* Exercise instructions
Pictures must not appear in the copy. Set down exactly the line with "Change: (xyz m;" and each line after it through the end of the data below.

==*==

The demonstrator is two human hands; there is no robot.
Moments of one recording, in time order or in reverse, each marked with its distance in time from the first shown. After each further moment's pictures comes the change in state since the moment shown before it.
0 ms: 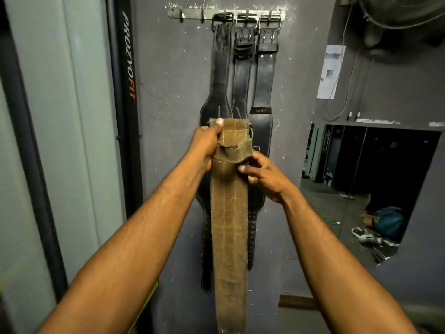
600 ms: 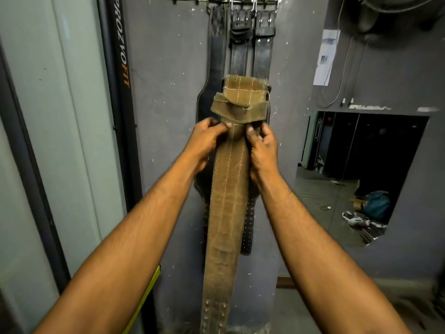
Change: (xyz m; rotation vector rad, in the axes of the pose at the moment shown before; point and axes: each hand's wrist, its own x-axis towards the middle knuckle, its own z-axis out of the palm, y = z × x) left_hand -0.013 -0.019 -0.027 0.053 -0.199 0.134; right_hand 0.002 -0.020 0.057 0.252 0.495 -0.263
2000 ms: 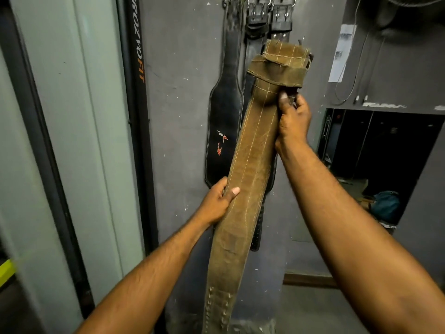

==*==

* Task result
Change: (xyz m; rotation vector rad, in the axes of the pose at the moment shown before; point and axes: each hand's wrist, its own x-axis towards the middle knuckle, its own z-axis out of the palm, y = z × x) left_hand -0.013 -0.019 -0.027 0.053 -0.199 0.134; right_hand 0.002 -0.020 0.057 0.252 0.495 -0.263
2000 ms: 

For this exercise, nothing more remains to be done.